Popcru victorious on criminal cops

Police Minister Nkosinathi Nhleko has given up trying to defend a flawed attempt by his department to root out hundreds of convicted criminals in the police force.

He yesterday finally withdrew his appeal against a 2014 Labour Court finding that set aside his department’s method of dismissing more than 1000 police criminals.

The department set up “fitness boards” to root out the criminals after an audit of the police found in 2013 that about 1500 SAPS members had been convicted of offences ranging from rape and murder to corruption and fraud.

The Labour Court found some of the “fitness boards” set up by his predecessor Nathi Mthethwa and then police commissioner Riah Phiyega were unlawfully convened and of no force and effect.

But, instead of going back to the drawing board and doing things lawfully, the police ministry took the matter on appeal.

Yesterday, on the day the matter was to be heard in the Labour Appeal Court, Nhleko threw in the towel, withdrew the appeal and agreed to pay all legal costs incurred by their opposition, the Police and Prisons Civil Rights Union (Popcru).

Popcru’s attorney Brin Brody yesterday said: “This puts to bed the minister and commissioner’s attempt to discipline or dismiss police officials on the basis of fitness boards of inquiry.”

Labour Court judge Rob Lagrange found two years ago that the boards could not consider cases where officers had been convicted of statutory or common law offences while in service but were not sentenced to spend time in jail.

He said that in such cases normal disciplinary inquiries with existing disciplinary procedures should be followed. But the fitness boards were an appropriate mechanism to assess some categories of criminally convicted police.

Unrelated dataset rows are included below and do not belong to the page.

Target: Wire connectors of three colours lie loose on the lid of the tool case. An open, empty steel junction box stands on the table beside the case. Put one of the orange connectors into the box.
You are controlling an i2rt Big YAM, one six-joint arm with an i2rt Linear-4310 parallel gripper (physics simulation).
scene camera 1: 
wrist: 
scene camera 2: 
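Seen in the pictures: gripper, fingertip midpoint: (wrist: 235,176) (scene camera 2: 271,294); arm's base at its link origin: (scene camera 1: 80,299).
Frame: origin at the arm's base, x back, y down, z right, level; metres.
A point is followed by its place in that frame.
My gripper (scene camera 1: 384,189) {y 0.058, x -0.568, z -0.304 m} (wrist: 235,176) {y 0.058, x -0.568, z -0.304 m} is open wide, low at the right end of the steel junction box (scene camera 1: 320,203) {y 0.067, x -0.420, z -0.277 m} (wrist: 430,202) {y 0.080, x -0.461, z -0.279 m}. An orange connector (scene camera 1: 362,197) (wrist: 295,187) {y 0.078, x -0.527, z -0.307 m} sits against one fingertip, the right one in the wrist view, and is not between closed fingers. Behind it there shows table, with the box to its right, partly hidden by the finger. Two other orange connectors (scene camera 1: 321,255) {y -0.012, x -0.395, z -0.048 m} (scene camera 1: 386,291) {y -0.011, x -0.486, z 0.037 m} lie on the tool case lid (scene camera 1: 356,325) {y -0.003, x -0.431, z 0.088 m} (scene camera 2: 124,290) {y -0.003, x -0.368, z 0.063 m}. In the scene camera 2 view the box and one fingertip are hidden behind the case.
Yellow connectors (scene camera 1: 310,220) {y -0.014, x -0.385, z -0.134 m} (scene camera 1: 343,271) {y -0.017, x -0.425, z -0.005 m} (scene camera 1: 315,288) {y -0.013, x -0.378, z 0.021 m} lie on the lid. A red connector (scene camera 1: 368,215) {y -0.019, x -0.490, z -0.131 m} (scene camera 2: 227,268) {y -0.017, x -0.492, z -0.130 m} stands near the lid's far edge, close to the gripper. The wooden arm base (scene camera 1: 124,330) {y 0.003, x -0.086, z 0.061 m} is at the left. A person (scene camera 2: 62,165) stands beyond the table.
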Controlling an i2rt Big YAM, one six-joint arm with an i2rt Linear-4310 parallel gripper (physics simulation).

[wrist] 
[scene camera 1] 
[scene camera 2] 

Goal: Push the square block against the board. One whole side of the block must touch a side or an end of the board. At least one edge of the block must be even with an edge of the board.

These included police members who had been found guilty of an offence and sentenced before being employed in the police service as they could not face disciplinary action because their criminal action had happened prior to their employment.

“The inquiry in that case can only be into that member’s capacity or fitness to continue to serve in the SAPS, which does seem to fall within the ambit of the Boards of Fitness convened by the Commissioner,” said Lagrange.

He said fitness inquiries were also appropriate in the cases of SAPS members found guilty of an offence and sentenced while in service if their sentence included a term of imprisonment without the option of a fine.

In such cases, he said, the member ought in any event to have automatically been discharged.

It was not clear if Nhleko would pursue other avenues as his spokesman Musi Zondi had not responded to questions at the time of writing yesterday.